I have a function that processes secondary structure data using awk and appends the result to a final output file. Even though I am using --line-buffer with GNU Parallel, I still occasionally get lines like the following in my output file:
4 GLN A 447 C 1 GLN A 1 T
Or sometimes:
4 GLN A 447
Multiple processes seem to be writing to the file simultaneously, causing lines to be merged or cut off. Here's the relevant part of my code:
calculate_secondary_structure() {
frame_counter=$1
# process only chain A, as it is polyQ
${stride_path}/stride ${pdbs_dir}/pdb_for_cluster${frame_counter}.pdb -ca -fsecondary_structure${frame_counter}.txt
rm ${pdbs_dir}/pdb_for_cluster${frame_counter}.pdb
awk -v frame_counter="$frame_counter" '
BEGIN { OFS=" " } # 10 spaces as a separator
/^ASG/ {
residue_name = substr($0, 6, 3)
chain_name = substr($0, 10, 1)
residue_number = substr($0, 17, 4)
ss_code = substr($0, 25, 1)
# Print the frame number followed by the extracted fields with 10 spaces between them
printf "%-10s %-10s %-10s %-10s %-10s\n", frame_counter, residue_name, chain_name, residue_number, ss_code
}' "secondary_structure${frame_counter}.txt" >> ${final_output_file} # Append directly to the final file
rm secondary_structure${frame_counter}.txt
}
export -f calculate_secondary_structure
seq 1 ${number_of_frames} | parallel --bar --line-buffer --block 1k --round-robin -j192 calculate_secondary_structure {}
Parallel-version:
GNU parallel 20240822
The problem is that you do not let GNU Parallel serialize the output, but you append directly to the $final_output_file
behind GNU Parallel's back.
So you probably want:
calculate_secondary_structure() {
frame_counter=$1
# process only chain A, as it is polyQ
${stride_path}/stride ${pdbs_dir}/pdb_for_cluster${frame_counter}.pdb -ca -fsecondary_structure${frame_counter}.txt
rm ${pdbs_dir}/pdb_for_cluster${frame_counter}.pdb
awk -v frame_counter="$frame_counter" '
BEGIN { OFS=" " } # 10 spaces as a separator
/^ASG/ {
residue_name = substr($0, 6, 3)
chain_name = substr($0, 10, 1)
residue_number = substr($0, 17, 4)
ss_code = substr($0, 25, 1)
# Print the frame number followed by the extracted fields with 10 spaces between them
printf "%-10s %-10s %-10s %-10s %-10s\n", frame_counter, residue_name, chain_name, residue_number, ss_code
}' "secondary_structure${frame_counter}.txt"

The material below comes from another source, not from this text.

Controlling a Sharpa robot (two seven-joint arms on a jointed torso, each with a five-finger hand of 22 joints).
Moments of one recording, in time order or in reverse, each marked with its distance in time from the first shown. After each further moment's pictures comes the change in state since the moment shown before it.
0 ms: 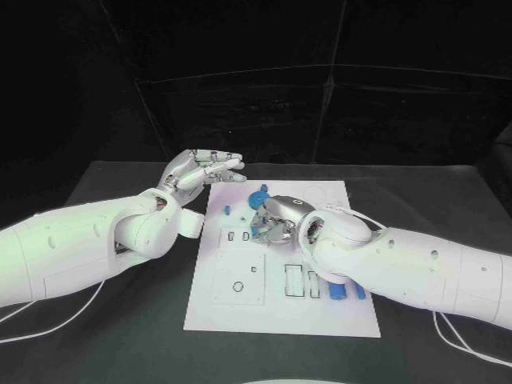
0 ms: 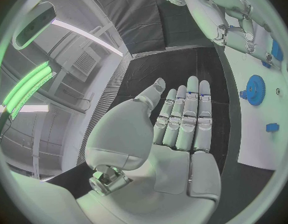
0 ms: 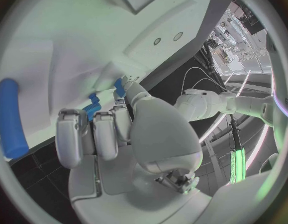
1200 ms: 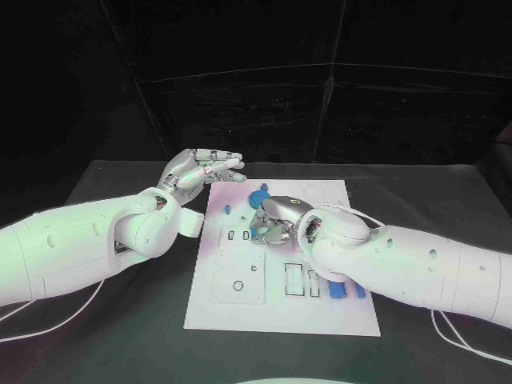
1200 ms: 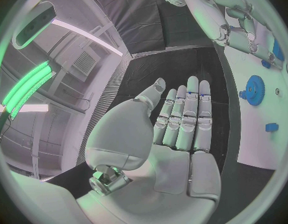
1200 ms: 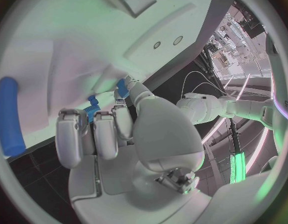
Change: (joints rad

rm secondary_structure${frame_counter}.txt
}
export -f calculate_secondary_structure
seq 1 ${number_of_frames} |
parallel --bar --line-buffer -j192 calculate_secondary_structure {} >> ${final_output_file}
(--block 1k --round-robin
only make sense if you use --pipe
/--pipepart
. They do nothing otherwise. Also consider using -j100%
(or simply leave it out - as that is default) if you are running on a 192 core server. This way you do not need to change 192 when you get your new 512 core server).